## [Assignment]
Reproduce the full listing as it stands. Images do not belong in the copy.

## [Provided entries]

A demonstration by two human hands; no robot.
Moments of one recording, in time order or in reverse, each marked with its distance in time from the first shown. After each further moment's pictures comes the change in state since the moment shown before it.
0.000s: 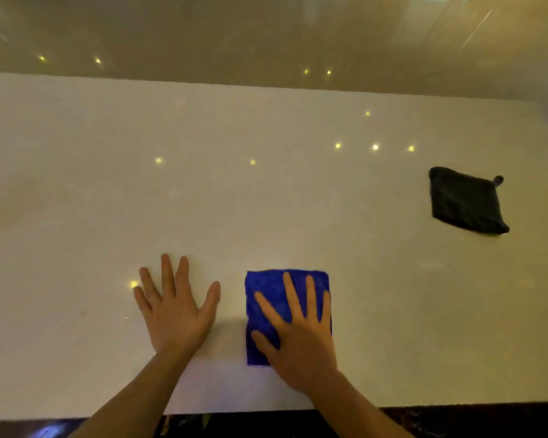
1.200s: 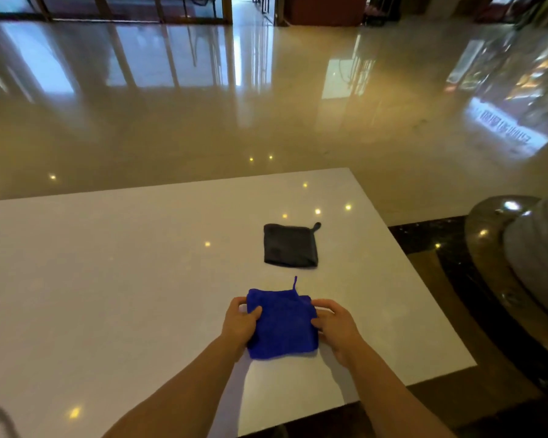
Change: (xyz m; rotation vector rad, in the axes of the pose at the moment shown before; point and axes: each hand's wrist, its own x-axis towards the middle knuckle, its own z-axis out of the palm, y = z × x) left_hand -0.076 0.344 0.080 -1.095 -0.687 -0.256; right_hand -0.052 0.307 -0.126 1.384 0.088 0.862
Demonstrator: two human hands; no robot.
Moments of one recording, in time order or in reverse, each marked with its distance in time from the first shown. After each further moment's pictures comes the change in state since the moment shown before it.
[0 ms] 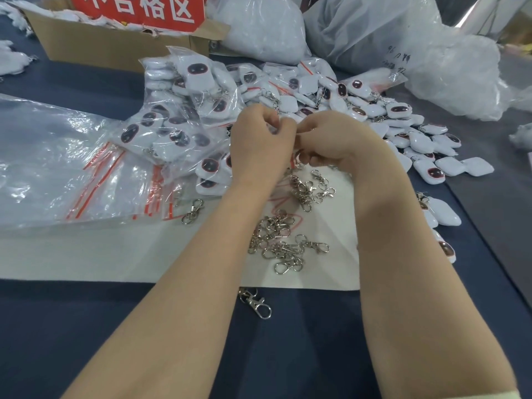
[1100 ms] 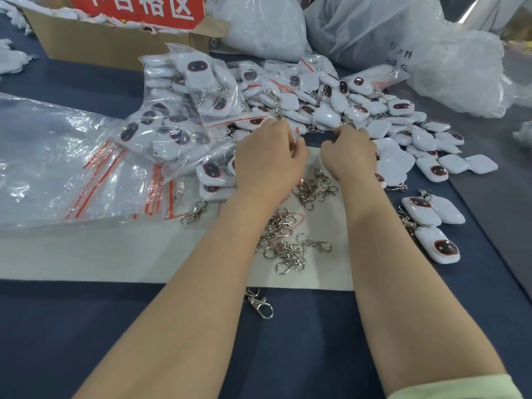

## [Answer to the exercise]
A demonstration by two human hands; no robot.
Moments of one recording, in time order or in reverse, each marked with its distance in time from the first shown. After each further moment's pictures comes the change in state since the moment shown before it.
0.000s: 
1.200s: 
Change: (xyz m; rotation vector rad, in the axes of the pose at the moment shown before; point and axes: each hand's wrist, its own x-axis towards the middle knuckle, its own z-axis out of the palm, y = z × x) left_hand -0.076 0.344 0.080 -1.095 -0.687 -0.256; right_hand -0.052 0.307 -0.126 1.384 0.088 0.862
Demonstrator: two human hands; no robot.
Moments of one recording, in time order or in reverse, each marked with its distance in time from the first shown. After each further moment's pictures comes the change in state since the moment shown before it.
[0 ms] 
[1100 ms] 

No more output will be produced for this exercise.